Mate that works out at £50 for five litres.... Its 15 quid for five litres of Your local AS Rep...
Thanks to Grant Our AS rep !!......................:thumb:


----------



## Maciek (Mar 6, 2012)

Is AS Smart Wheels safe for "daily/weekly" washes? Let say at 1:4 or 1:3 ratio?
Got 4 cars to do and at least by washing wheels often/weekly they "look" cleaner and not everyone want to pay for weekly wash.

I dont like using IronX or CCC Dissolver everytime as that is too expensive.

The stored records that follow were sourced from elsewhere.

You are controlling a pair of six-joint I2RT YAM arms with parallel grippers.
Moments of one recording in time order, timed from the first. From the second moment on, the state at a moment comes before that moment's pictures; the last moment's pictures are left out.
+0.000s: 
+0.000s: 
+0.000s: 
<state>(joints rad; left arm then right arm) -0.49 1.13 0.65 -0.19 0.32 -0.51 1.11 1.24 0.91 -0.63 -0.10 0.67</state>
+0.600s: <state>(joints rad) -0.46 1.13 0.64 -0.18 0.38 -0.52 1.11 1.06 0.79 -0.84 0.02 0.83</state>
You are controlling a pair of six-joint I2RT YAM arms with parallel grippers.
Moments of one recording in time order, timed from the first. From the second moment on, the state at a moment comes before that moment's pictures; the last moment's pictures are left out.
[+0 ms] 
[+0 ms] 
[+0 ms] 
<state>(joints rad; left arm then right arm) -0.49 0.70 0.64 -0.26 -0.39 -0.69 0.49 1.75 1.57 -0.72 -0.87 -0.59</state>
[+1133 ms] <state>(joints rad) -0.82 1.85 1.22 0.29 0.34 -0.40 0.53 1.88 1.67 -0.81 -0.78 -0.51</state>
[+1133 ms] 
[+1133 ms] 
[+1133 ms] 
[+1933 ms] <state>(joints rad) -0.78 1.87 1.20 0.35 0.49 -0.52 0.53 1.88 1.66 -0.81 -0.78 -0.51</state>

Will AS Smartwheels remove sealant? In my case its Optimum Opti Seal.

thanks in advance
M.
sent from SGS.


----------



## -Kev- (Oct 30, 2007)

sealed wheels should only need shampoo to clean..
or a weak mix of APC


----------



## Yowfailed (Mar 14, 2012)

Dissolver from Lee at Concours Car Care. Not the cheapest out there but an AIO Tar/Fallout remover. And it bleeds lovely :thumb:


----------



## Sue J (Jan 26, 2006)

ChuckH said:


> Mate that works out at £50 for five litres.... Its 15 quid for five litres of Your local AS Rep...
> Thanks to Grant Our AS rep !!......................:thumb:


+ You have no idea what you are actually buying from EBay, no comeback if there is a problem with the product and don't get me started on the H&S and legalities of it.


----------



## Sue J (Jan 26, 2006)

Maciek said:


> Is AS Smart Wheels safe for "daily/weekly" washes? Let say at 1:4 or 1:3 ratio?
> Got 4 cars to do and at least by washing wheels often/weekly they "look" cleaner and not everyone want to pay for weekly wash.
> 
> I dont like using IronX or CCC Dissolver everytime as that is too expensive.
> ...


Yes Smart Wheels is very safe if you use as directed. But as Kev says you should only need a shampoo if your wheels are sealed


----------



## The Cueball (Feb 8, 2007)

I'm getting AS Smart Wheels on Friday.....

:thumb:


----------